— EXERCISE BRIEF —
Each line below from the one containing "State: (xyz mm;" through the one containing "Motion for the" is to be given again exactly, and no line outside that span.

╔══

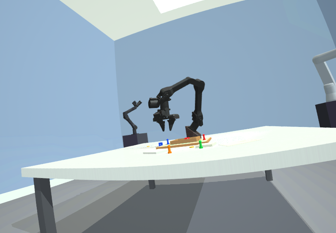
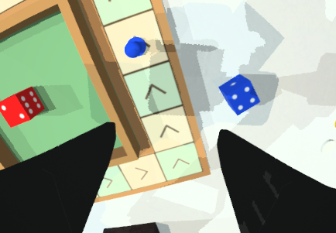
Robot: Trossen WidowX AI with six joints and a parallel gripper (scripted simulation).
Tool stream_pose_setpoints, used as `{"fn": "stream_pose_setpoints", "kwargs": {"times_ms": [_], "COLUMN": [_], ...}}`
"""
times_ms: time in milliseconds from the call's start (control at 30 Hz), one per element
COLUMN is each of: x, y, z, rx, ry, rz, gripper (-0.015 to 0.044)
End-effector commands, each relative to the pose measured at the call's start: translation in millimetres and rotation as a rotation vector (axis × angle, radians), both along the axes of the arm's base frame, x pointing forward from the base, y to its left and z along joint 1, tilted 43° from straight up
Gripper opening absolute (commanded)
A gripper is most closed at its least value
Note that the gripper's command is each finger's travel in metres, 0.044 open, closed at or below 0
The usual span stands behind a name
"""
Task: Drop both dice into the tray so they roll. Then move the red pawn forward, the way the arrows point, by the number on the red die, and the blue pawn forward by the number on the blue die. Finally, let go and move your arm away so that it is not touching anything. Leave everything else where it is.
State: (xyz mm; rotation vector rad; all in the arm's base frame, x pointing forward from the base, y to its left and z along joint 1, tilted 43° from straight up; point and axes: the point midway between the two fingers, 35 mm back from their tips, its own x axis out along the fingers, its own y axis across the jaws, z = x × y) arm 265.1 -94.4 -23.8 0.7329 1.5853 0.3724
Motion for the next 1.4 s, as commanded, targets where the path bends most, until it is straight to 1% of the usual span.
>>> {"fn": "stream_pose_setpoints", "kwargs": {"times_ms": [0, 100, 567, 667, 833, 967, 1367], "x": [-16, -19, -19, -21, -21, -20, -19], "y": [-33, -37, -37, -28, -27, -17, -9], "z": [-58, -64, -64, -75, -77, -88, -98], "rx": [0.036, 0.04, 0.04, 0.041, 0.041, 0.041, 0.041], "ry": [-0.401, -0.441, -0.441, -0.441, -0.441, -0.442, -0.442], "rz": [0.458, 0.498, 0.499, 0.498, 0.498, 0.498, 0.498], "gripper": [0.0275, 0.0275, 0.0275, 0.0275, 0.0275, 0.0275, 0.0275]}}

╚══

— YOUR SOLUTION —
State: (xyz mm; rotation vector rad; all in the arm's base frame, x pointing forward from the base, y to its left and z along joint 1, tilted 43° from straight up; point and axes: the point midway between the two fingers, 35 mm back from their tips, its own x axis out along the fingers, its own y axis across the jaws, z = x × y) arm 265.1 -94.4 -23.8 0.7329 1.5853 0.3724
Motion for the next 1.4 s, as commanded, targets where the path bends most, until it is straight to 1% of the usual span.

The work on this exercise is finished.